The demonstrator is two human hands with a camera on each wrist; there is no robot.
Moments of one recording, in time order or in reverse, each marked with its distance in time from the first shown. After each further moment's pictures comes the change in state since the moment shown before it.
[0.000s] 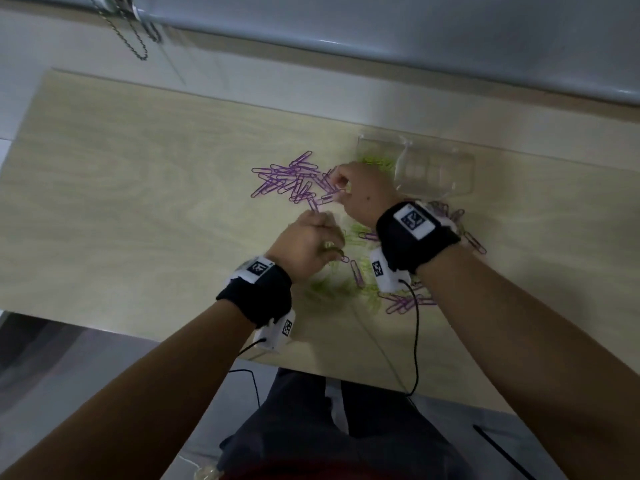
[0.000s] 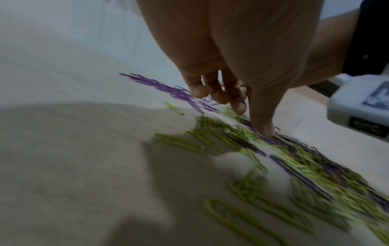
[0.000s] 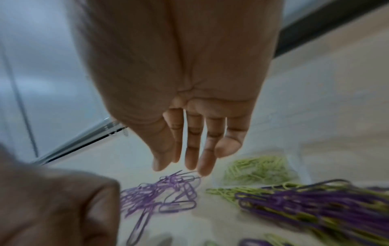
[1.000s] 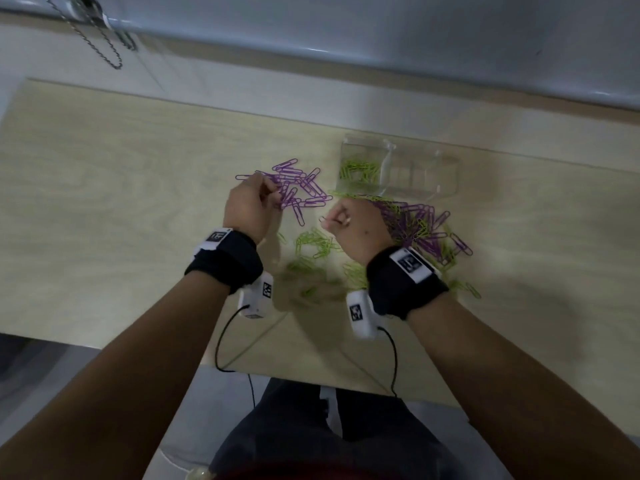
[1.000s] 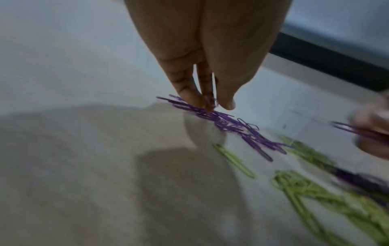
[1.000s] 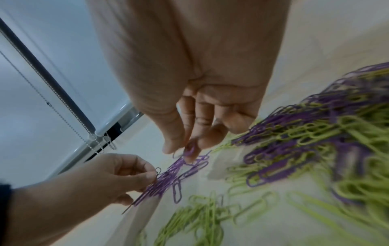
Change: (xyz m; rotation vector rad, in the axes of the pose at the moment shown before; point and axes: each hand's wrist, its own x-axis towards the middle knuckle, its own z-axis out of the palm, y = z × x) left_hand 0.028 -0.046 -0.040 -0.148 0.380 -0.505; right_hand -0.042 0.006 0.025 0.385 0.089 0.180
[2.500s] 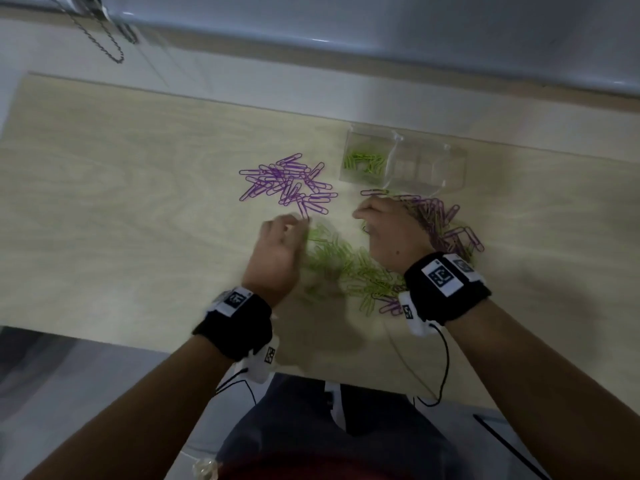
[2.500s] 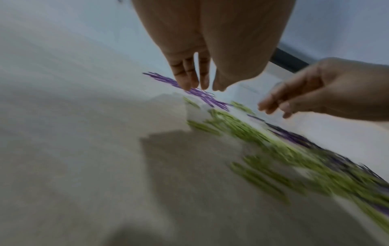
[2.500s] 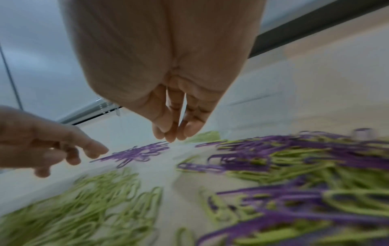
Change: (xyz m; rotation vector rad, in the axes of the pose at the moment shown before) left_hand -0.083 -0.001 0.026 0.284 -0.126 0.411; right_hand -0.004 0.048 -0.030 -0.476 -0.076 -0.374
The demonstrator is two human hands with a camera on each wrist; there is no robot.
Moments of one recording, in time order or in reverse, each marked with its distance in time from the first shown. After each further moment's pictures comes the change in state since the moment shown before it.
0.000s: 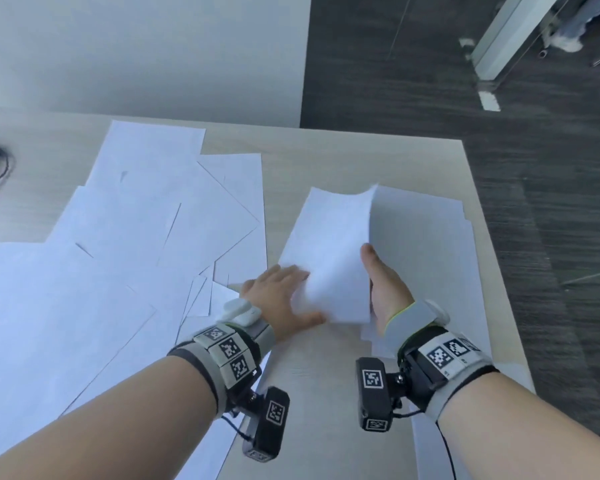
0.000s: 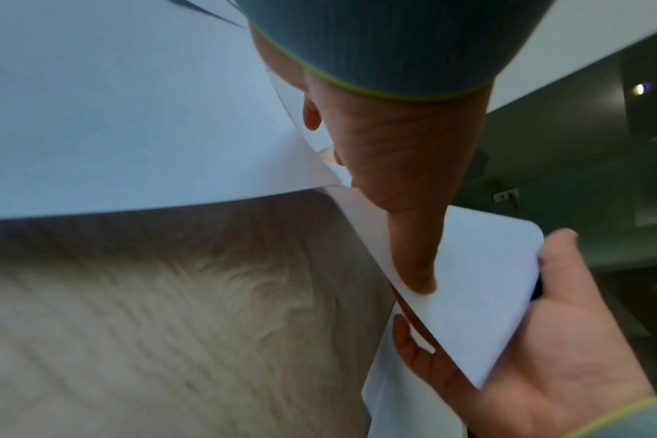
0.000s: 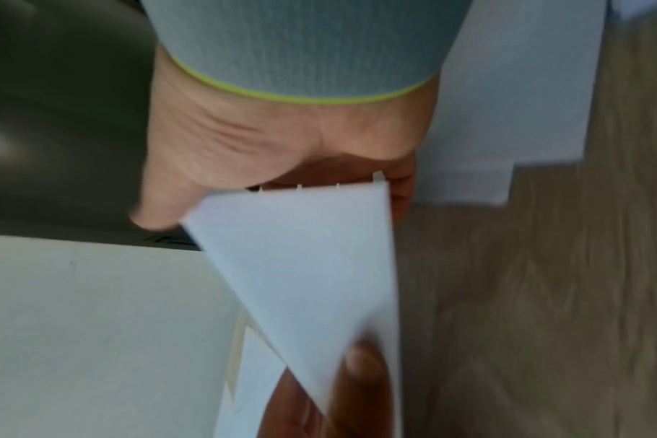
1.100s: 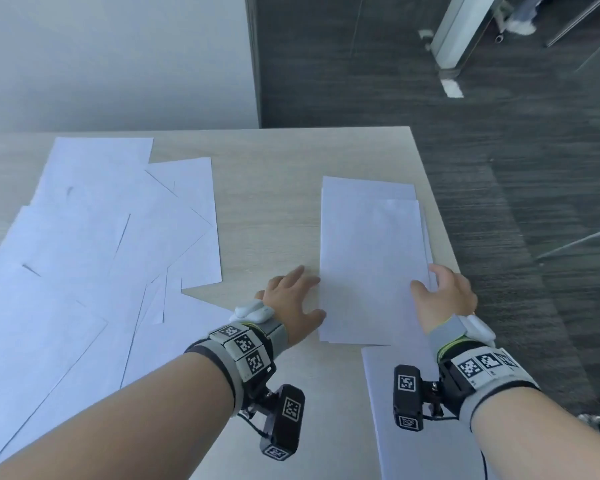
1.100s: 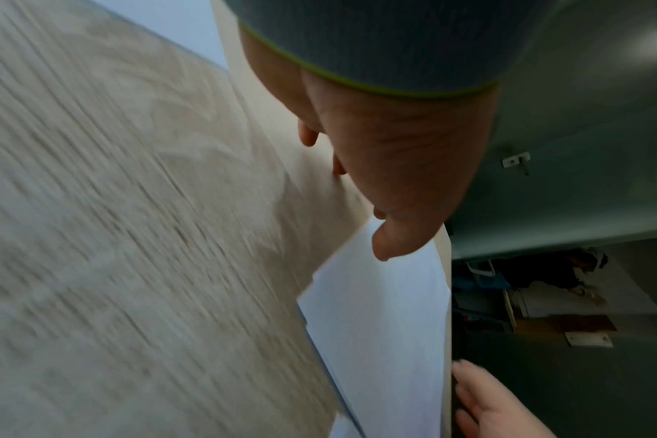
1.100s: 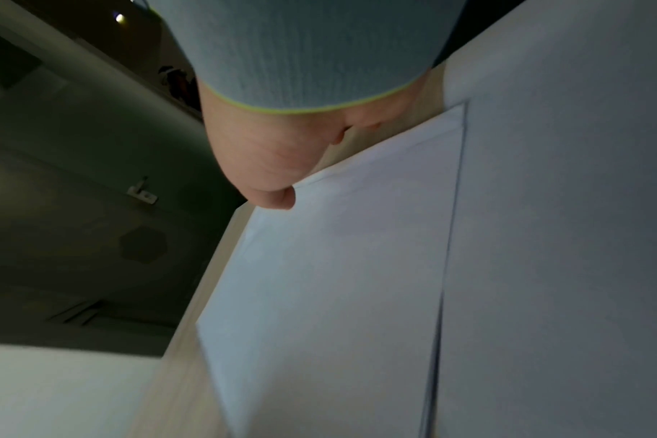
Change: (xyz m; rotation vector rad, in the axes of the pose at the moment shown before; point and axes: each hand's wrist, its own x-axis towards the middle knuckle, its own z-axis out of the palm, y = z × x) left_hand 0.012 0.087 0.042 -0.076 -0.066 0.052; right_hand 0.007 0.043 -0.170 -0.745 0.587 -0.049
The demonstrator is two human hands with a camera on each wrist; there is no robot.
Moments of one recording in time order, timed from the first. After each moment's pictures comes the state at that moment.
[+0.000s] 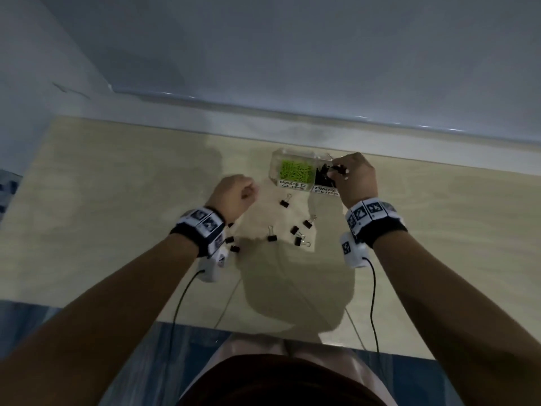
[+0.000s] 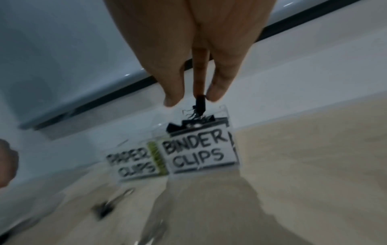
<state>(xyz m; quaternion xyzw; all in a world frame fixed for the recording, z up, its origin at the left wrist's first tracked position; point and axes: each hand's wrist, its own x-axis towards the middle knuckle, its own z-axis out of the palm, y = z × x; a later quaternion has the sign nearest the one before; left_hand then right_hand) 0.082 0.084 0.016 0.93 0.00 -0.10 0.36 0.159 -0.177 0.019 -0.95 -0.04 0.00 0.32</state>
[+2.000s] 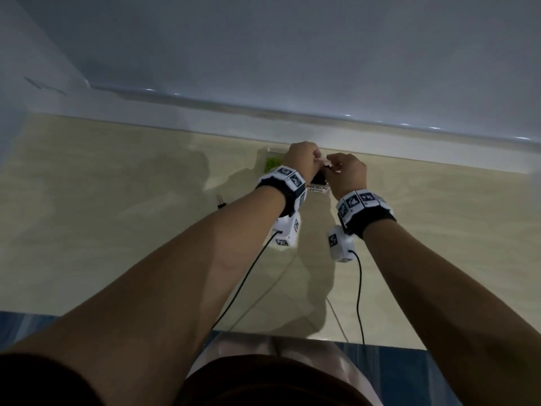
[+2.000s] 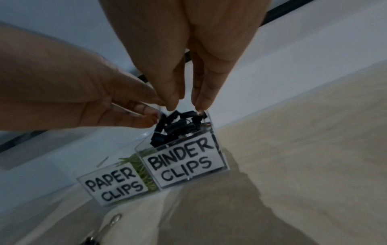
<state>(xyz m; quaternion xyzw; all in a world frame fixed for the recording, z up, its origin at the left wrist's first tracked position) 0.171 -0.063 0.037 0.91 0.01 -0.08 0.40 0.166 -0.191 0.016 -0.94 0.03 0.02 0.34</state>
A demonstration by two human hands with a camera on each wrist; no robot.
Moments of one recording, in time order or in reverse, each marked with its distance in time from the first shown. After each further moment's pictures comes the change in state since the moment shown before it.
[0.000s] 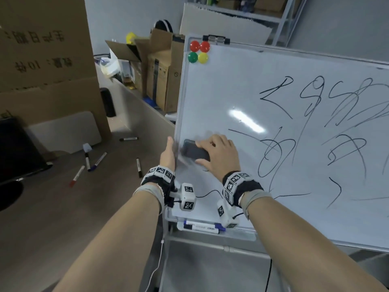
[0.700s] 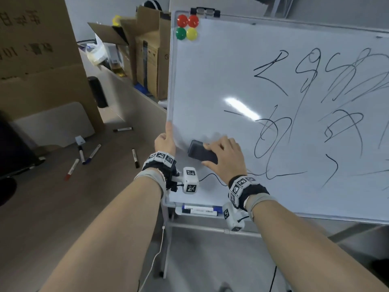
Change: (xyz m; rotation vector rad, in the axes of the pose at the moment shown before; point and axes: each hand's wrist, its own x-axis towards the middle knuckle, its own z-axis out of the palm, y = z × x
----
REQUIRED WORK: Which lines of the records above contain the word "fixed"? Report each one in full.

RESULT OF THIS EXERCISE:
<state>(xyz m; quaternion xyzw; all in a world frame fixed for the recording, z up, its origin at the left wrist's first tracked position; point and axes: each hand's wrist, its own x-axis towards the middle knuckle, its own z-axis out of the palm, y = z × x; a later quaternion has the sign nearest the one before; left_hand then right_hand) 0.082 0.084 0.016 0.93 0.00 -0.10 0.36 0.159 -0.177 0.019 -0.95 -0.04 0.00 0.32</state>
<state>(xyz m; quaternion xyzw; all in a world frame fixed for the recording, z up, its origin at the left wrist's first tracked position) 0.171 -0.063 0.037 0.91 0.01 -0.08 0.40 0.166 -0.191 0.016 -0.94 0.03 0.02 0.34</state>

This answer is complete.